Une jeune fille de Chicoutimi, Bianka Enjalbert, dont la mère est d'origine marocaine, a été victime de propos racistes, mardi, alors qu'elle marchait au centre-ville de Chicoutimi. Son fiancé, Jimmy Côté, a publié le détail de l'incident mardi sur sa page Facebook.

« Criss ! ! ! En 2017, au Saguenay ! ! ! ! ! Ma blonde d'origine marocaine qui est NÉE ICI, qui se fait chanter une pognée de bêtises dans la rue... Voleuse de job et retourne dans ton pays crisse d'immigré ! ? ? ? Assez spécial comment le monde est mongol ! 1ère fois en 25 ahah ans qu'elle se fait dire ça ! Hasard ? ... » (sic)

Mercredi après-midi, on pouvait lire 79 commentaires sur le statut de Jimmy Côté. La jeune fille qui travaille comme intervenante au Manoir Champlain a donné les détails de l'agression verbale en répondant aux commentaires sur la page de son fiancé.

Bianka Enjalbert explique qu'elle marchait sur la rue Jacques-Cartier où elle stationne son auto pour se rendre à son travail. « Je me demandais à qui il parlait le mongol qui chantait des bêtises en arrière de moi pis criss c'était à moi, je capotais. On est rendu là ! ! ! ! Pire malaise de ma vie... » (sic), commente la Chicoutimienne d'origine qui identifie son agresseur verbal comme un homme de pas plus de 40 ans.

Bianka Enjalbert dit qu'elle a accéléré le pas et qu'elle ne croyait pas à ce qui lui arrivait.

Parmi les gens qui ont exprimé des commentaires sur Facebook, la plupart la rassurent et expriment leur découragement alors que certains adressent des propos agressifs à l'égard de l'homme qui la suivait.

La jeune femme a qualifié l'homme de « cheap » et de « malade » pour l'étiqueter aussi rapidement. Elle affirme avoir l'habitude de faire des blagues sur sa nationalité avec des amies proches, mais elle a « pogné son flash » que ça arrivait à elle. « Je suis sans mots ! », a-t-elle écrit.

La victime de propos haineux a rappelé que sa soeur Virginie Enjalbert s'est elle aussi fait écrire des menaces de mort sur Facebook, il y a deux mois, avec des propos « extrêmement racistes aussi. Pire que moi... Imagine ! ! ! . Je trouve ça mongol que toute cette haine se rapproche de nous (les gens du Saguenay). »
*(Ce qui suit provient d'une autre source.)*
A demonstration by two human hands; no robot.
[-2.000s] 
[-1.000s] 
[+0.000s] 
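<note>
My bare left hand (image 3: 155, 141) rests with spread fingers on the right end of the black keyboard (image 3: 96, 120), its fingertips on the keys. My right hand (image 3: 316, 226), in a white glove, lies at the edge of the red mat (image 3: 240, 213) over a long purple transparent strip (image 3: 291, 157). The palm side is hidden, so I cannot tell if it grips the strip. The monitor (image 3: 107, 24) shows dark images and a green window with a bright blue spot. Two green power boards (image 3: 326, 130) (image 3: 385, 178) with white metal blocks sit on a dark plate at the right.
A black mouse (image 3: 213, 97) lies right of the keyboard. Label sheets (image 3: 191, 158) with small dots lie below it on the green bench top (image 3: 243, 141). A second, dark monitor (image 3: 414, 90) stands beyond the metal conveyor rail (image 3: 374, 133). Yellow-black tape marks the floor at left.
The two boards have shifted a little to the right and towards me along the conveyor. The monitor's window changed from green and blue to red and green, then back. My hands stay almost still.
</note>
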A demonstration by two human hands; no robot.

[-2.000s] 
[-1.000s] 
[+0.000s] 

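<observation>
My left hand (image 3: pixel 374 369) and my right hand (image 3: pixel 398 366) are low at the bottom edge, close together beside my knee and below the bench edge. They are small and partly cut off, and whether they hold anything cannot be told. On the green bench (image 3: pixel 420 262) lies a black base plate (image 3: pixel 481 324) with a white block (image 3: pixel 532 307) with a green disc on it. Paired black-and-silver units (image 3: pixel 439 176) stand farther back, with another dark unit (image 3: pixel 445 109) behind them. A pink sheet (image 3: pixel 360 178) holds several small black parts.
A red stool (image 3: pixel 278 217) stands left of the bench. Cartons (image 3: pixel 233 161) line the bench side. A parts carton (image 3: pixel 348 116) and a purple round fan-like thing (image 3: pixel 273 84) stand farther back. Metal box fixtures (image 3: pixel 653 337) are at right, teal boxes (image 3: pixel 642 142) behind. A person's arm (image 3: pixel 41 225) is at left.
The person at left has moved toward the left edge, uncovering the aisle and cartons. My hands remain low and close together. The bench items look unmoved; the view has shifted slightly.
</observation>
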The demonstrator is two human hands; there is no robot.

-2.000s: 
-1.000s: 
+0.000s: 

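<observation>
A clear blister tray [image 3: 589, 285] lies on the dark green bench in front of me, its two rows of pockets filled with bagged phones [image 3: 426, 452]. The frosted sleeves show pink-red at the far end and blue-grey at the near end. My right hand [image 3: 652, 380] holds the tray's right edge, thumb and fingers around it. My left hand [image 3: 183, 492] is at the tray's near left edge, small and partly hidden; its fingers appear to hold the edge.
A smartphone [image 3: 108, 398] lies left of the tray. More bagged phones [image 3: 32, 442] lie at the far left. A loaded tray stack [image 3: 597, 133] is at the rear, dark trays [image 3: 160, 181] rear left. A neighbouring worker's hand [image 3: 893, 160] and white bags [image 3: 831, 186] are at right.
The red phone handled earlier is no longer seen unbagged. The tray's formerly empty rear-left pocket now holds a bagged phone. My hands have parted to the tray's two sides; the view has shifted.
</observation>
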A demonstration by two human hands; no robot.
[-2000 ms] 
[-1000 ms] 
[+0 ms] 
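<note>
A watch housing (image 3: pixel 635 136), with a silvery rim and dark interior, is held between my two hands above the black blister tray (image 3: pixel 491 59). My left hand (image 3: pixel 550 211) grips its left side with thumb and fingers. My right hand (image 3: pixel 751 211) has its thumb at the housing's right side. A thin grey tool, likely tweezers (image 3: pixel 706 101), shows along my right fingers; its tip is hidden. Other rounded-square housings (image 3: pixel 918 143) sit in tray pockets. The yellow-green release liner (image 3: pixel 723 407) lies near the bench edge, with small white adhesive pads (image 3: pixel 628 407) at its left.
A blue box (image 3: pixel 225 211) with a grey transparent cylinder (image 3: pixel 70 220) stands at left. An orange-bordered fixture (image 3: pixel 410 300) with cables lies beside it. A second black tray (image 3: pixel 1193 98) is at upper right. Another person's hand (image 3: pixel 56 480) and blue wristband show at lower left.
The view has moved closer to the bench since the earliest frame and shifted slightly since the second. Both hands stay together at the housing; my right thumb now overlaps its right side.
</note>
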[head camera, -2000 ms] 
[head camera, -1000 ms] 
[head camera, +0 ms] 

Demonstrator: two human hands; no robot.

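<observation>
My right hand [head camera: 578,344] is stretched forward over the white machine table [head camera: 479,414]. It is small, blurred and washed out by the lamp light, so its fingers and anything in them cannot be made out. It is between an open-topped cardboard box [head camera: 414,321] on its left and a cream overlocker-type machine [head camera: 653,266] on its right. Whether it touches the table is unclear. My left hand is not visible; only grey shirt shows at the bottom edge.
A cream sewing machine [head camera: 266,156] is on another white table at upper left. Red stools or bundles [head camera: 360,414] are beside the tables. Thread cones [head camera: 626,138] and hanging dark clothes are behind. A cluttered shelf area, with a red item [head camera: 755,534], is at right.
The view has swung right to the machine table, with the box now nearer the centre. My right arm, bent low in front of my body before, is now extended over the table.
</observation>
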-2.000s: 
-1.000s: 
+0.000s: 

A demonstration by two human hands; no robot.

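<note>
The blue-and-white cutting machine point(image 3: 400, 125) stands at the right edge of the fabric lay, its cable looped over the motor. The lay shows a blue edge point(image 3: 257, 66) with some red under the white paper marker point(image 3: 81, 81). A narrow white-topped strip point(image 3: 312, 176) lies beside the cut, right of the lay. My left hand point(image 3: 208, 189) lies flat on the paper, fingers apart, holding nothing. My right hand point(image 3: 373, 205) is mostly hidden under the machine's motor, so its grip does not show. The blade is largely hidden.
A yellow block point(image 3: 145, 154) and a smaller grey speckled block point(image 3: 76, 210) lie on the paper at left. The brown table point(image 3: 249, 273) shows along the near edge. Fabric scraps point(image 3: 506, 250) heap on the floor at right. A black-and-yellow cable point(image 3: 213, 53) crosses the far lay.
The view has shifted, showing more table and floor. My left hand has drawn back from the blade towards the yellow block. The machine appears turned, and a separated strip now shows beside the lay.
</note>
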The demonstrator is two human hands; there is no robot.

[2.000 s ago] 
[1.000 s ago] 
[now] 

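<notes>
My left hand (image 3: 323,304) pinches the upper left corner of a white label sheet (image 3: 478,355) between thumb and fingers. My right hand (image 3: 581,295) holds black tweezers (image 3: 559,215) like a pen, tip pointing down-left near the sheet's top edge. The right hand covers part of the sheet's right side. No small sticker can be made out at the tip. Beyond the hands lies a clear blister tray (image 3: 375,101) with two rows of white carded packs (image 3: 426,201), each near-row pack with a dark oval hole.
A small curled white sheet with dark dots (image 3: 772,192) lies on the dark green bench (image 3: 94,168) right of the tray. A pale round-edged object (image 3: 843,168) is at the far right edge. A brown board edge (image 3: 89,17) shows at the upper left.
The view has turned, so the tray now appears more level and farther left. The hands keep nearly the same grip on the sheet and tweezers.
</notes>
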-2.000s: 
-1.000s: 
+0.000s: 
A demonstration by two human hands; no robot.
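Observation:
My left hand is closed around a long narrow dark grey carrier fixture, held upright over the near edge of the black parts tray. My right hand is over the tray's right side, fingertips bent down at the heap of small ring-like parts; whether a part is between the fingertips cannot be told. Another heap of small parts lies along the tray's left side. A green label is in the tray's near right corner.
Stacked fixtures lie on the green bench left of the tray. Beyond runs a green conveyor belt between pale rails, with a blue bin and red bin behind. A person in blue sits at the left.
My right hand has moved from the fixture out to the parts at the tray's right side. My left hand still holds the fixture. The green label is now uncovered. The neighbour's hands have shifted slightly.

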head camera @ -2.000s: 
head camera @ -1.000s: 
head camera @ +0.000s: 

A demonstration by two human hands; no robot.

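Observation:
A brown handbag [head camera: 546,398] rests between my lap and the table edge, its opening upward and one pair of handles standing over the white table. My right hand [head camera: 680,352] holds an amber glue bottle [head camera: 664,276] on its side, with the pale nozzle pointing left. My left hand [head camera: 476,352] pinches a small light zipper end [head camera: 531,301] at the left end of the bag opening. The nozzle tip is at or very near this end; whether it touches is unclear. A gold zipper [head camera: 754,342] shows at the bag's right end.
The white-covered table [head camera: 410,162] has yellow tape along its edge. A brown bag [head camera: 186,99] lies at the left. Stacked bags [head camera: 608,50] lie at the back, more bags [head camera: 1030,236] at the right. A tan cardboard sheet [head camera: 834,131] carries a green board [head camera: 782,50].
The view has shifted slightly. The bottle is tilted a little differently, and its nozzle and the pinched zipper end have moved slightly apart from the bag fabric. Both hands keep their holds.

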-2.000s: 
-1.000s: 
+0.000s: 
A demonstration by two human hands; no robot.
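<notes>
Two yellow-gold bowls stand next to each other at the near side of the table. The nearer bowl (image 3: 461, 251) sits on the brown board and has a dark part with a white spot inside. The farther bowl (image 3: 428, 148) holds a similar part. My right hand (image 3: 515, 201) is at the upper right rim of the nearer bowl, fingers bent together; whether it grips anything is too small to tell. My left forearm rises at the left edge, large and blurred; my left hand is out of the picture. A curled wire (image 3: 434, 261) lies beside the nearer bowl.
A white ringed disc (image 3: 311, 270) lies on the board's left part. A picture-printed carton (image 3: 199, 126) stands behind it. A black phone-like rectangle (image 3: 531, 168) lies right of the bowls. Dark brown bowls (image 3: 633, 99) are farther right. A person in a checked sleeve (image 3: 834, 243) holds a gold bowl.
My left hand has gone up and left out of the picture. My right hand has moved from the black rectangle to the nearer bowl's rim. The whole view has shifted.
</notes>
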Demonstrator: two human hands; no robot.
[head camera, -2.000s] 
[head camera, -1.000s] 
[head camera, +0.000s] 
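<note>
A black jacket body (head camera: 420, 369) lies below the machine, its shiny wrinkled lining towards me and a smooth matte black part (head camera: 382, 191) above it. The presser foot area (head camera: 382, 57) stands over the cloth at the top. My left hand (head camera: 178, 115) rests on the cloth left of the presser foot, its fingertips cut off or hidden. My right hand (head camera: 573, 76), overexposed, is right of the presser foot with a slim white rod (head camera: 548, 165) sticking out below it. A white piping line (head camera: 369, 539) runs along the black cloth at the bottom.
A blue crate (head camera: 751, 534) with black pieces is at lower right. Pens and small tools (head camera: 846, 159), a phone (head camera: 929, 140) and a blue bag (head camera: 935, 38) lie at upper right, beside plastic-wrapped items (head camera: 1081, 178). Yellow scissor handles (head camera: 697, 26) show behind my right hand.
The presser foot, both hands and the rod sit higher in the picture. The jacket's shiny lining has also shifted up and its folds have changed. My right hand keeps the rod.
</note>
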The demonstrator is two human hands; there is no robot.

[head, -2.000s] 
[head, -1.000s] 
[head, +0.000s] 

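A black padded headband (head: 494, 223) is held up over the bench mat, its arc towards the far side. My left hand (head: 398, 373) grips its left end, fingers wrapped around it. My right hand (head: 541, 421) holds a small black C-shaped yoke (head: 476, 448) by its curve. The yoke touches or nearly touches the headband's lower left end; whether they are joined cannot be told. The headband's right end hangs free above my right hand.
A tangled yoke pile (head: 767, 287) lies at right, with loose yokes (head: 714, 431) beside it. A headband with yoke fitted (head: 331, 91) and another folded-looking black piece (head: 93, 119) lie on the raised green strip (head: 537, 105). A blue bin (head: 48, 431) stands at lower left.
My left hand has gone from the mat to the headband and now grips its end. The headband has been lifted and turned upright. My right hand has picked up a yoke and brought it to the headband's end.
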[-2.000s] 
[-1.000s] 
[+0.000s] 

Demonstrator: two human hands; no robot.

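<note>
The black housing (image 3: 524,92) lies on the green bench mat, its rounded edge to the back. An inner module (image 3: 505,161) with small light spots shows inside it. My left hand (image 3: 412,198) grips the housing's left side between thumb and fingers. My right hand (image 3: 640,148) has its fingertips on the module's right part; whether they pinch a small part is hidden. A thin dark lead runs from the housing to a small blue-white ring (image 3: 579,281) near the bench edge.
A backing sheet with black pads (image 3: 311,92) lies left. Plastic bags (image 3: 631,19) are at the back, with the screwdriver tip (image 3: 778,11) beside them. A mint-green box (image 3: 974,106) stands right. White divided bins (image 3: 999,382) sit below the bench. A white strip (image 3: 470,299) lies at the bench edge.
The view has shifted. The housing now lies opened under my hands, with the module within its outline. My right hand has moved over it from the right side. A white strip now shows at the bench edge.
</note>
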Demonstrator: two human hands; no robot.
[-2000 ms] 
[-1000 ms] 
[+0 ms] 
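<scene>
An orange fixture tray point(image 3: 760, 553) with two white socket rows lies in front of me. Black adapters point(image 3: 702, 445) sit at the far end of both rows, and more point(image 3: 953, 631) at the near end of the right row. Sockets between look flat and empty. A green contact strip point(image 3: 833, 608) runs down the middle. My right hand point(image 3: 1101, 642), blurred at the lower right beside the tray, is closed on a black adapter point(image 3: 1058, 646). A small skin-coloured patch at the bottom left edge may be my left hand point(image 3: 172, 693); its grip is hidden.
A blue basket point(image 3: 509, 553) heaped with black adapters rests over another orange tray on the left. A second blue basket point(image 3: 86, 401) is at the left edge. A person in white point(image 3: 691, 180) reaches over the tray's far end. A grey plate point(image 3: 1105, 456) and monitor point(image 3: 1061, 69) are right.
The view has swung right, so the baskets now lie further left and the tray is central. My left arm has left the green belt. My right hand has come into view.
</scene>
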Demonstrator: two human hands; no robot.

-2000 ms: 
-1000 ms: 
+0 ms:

Jointe au téléphone en fin de soirée, Bianka Enjalbert s'est dite dépassée par ces événements. Ça ne l'empêche pas de dormir, mais elle a jeté un coup d'oeil par-dessus son épaule avant de rentrer au travail, mardi, quand l'incident est arrivé, et elle l'a vu marmonner encore dans la rue. « Je n'ai pas pensé à porter plainte, mais si je le revois dans les environs, je vais aviser la police », avise la jeune fille pour qui la vie a changé depuis cet événement. « Avant, je faisais des blagues avec mes amis sur mon origine, mais là, on va cesser, ça va changer ma façon d'être », indique-t-elle avec son bel accent saguenéen.